── Records shown

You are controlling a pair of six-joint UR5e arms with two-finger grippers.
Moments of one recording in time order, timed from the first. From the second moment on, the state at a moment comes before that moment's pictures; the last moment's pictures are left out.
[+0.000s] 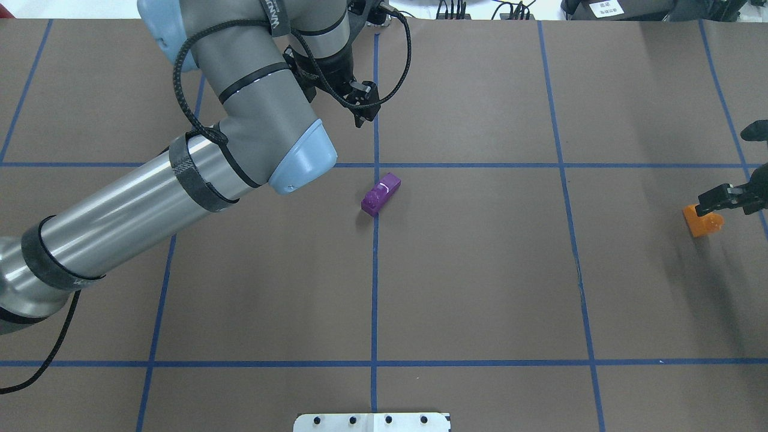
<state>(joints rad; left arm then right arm) -0.78 -2.59 -1.47 -1.36 -2.04 -0.49 1.10 -1.65 1.63 -1.13 2.22 0.58</state>
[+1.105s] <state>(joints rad) -0.78 -2.56 -1.48 -1.37 -2.04 -0.49 1.07 -1.63 1.54 -1.08 2.22 0.57</state>
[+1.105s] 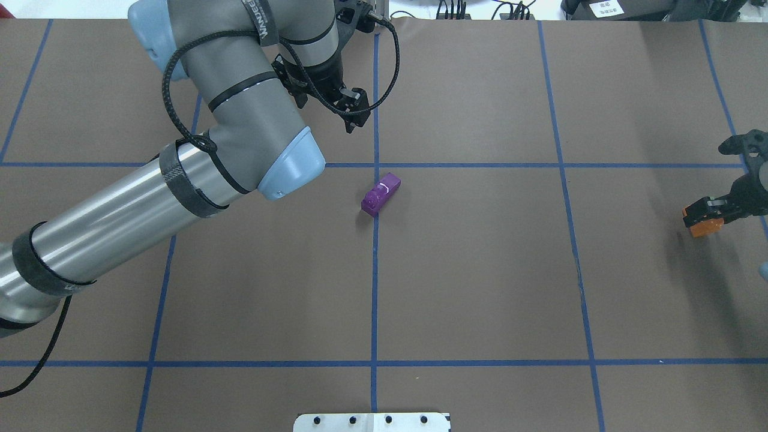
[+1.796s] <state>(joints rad) -0.78 -2.56 -1.49 -1.37 -2.04 -0.49 1.06 -1.62 1.55 -1.08 2.23 0.57</state>
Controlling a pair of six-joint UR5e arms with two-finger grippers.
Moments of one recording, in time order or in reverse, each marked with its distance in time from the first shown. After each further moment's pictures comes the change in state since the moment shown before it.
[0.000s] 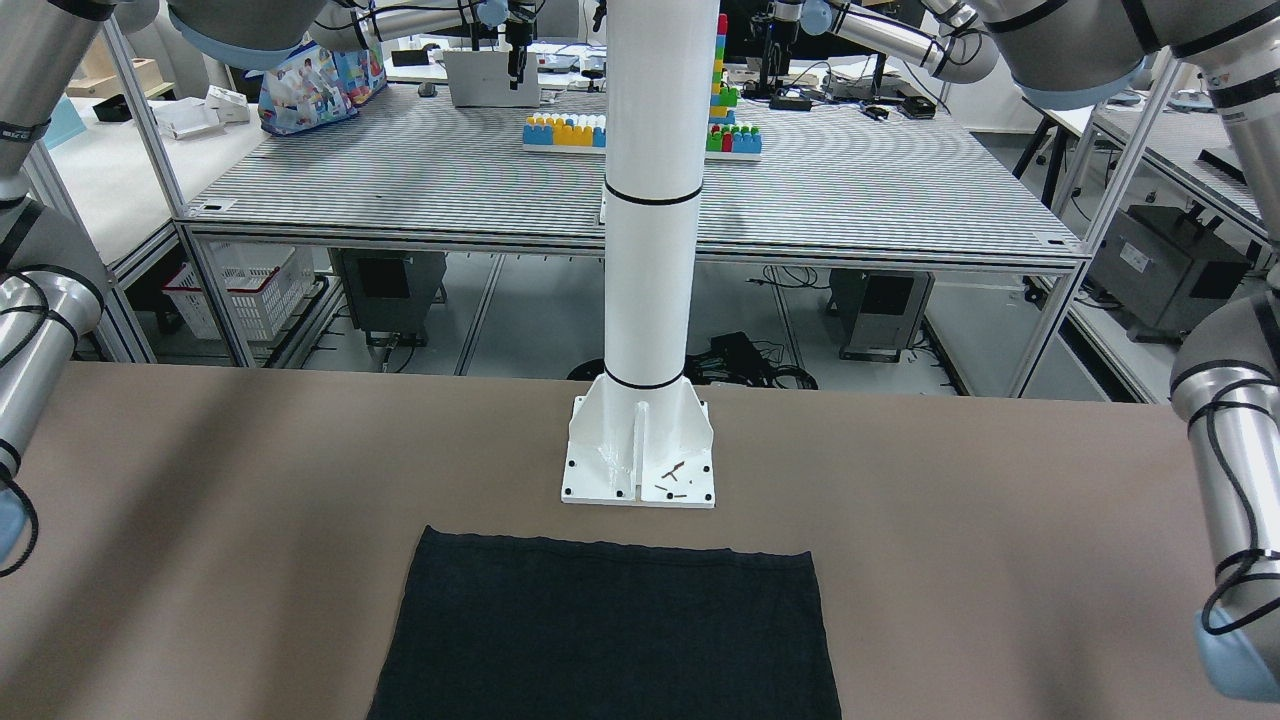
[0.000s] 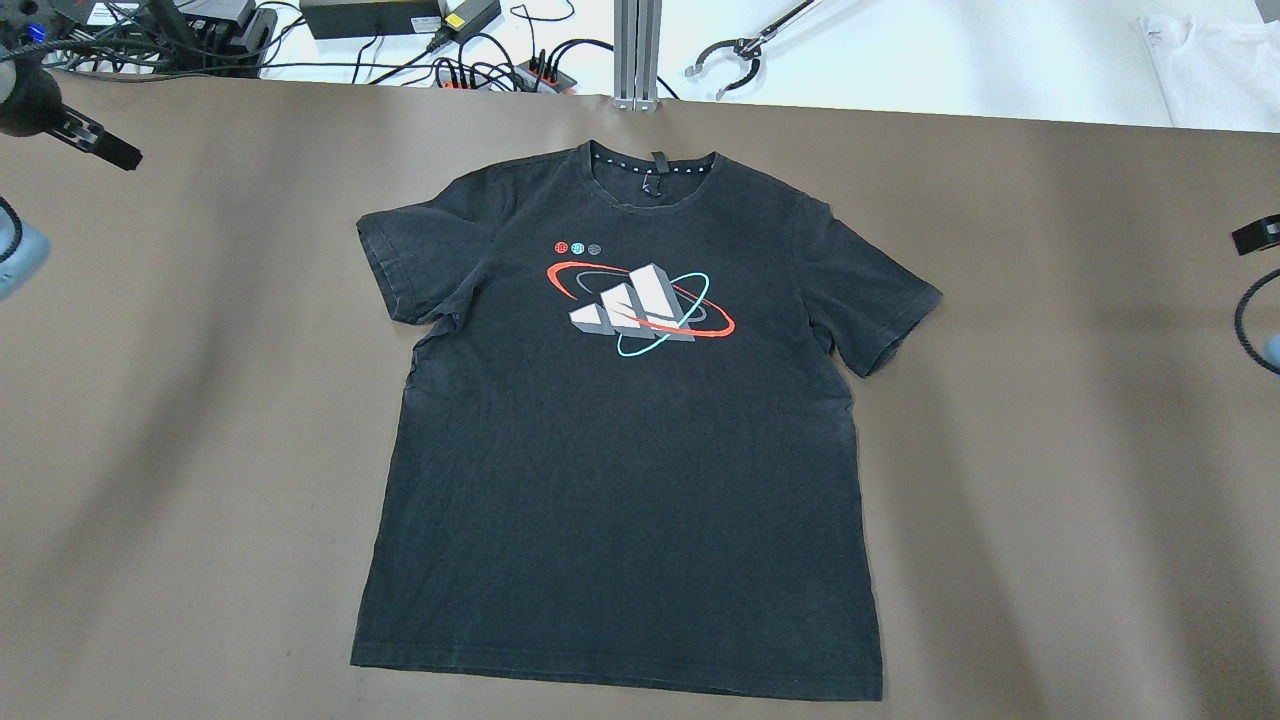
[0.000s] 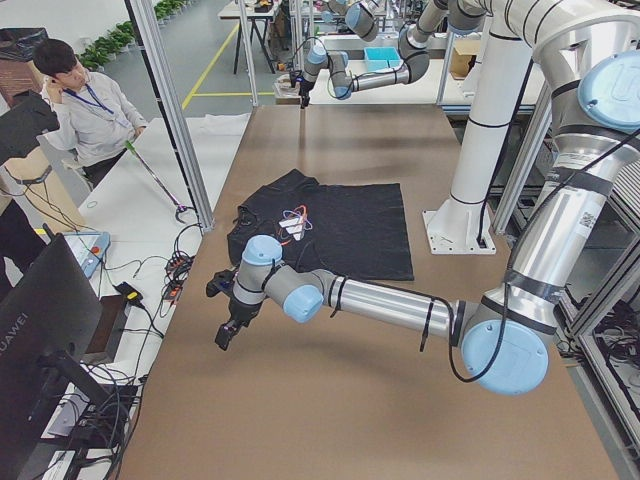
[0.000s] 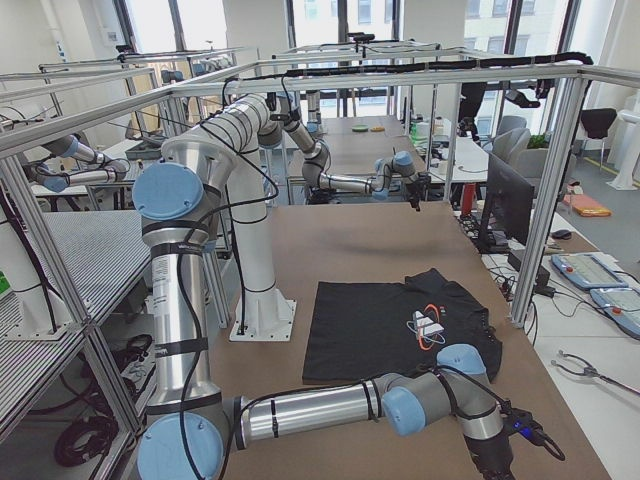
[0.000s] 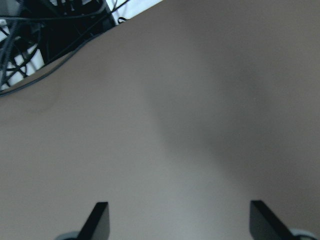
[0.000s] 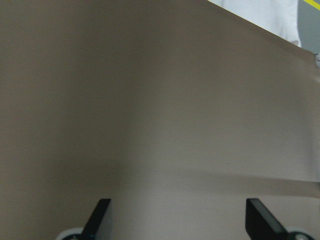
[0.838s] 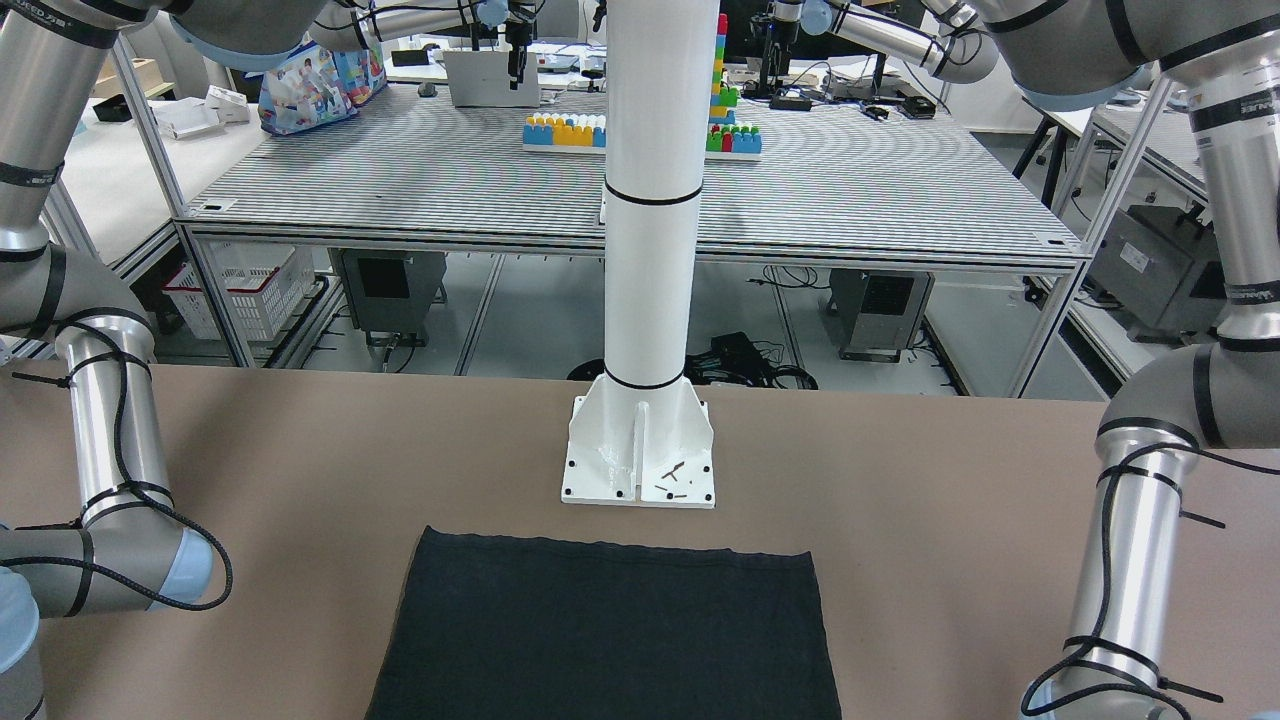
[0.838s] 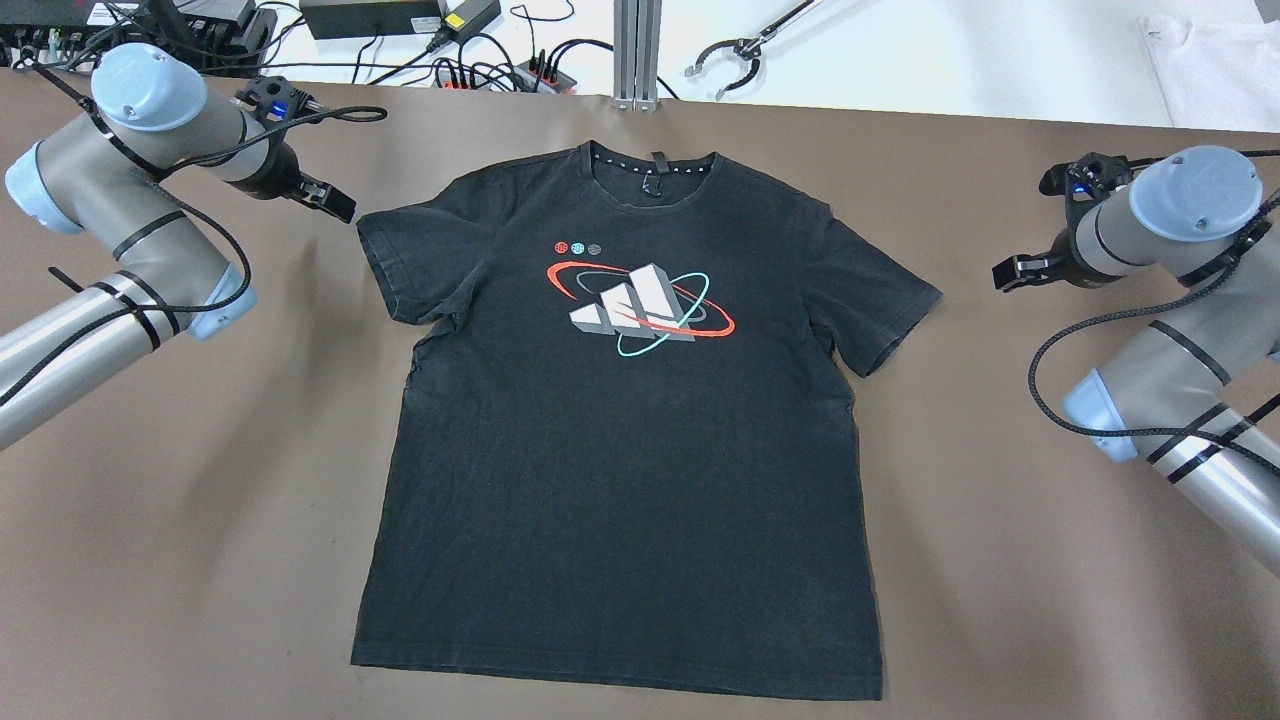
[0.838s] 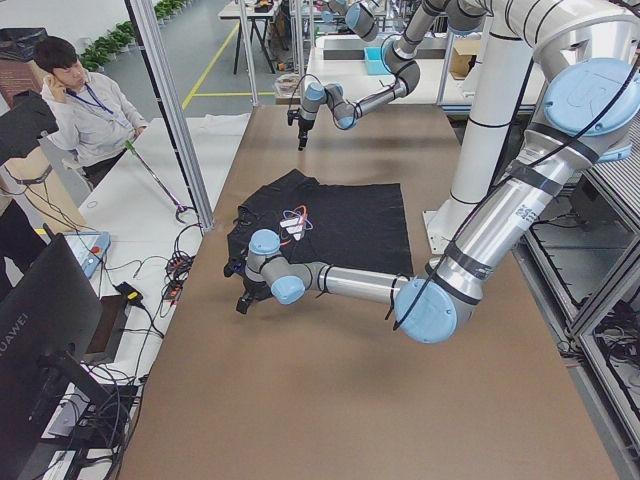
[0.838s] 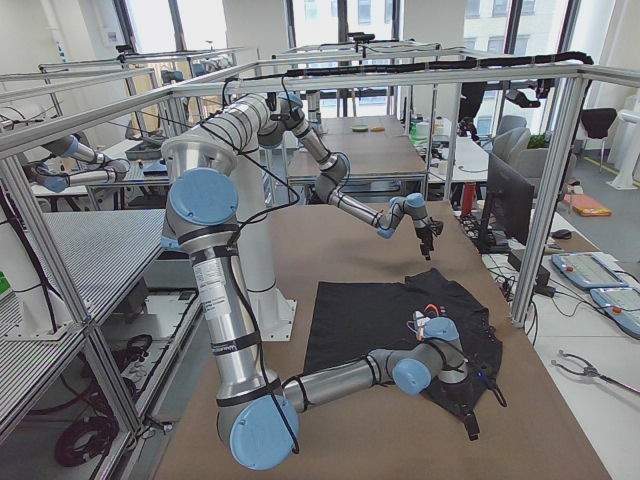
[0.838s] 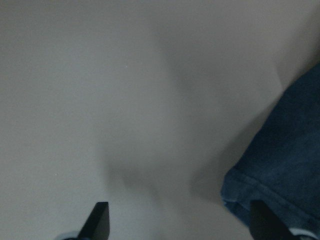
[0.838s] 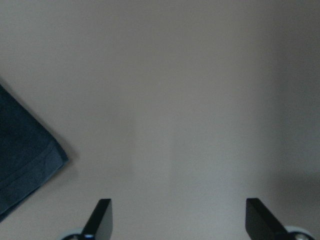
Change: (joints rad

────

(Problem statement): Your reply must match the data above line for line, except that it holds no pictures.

(Your response):
You are controlling a pair of six-joint UR5e arms with two-finger grippers.
Moments of one recording in time order, timed from the first. From the second moment on, the state at a moment comes before that moment's pictures; the last moment's pictures are left out.
[+0.000s] 
<state>(joints rad; left arm then right arm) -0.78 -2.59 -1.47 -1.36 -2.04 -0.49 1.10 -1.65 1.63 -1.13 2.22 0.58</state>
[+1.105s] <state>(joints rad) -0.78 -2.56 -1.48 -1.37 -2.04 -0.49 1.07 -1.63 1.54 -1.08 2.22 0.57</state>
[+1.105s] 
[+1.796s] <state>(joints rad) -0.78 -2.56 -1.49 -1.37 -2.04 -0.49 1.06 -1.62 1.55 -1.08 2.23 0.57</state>
Controlling a pair of six-joint UR5e arms with two-finger grippers.
Moments of one recording, in time order or in reverse, each marked with its distance in time from the first shown. After each further moment's pictures comes the change in state since the moment shown before it.
[0.000s] 
[0.000s] 
[0.000s] 
[0.000s] 
[0.000s] 
[0.000s] 
[0.838s] 
[0.838s] 
[0.838s] 
[0.838s] 
[0.838s] 
[0.838s] 
Change: (joints rad

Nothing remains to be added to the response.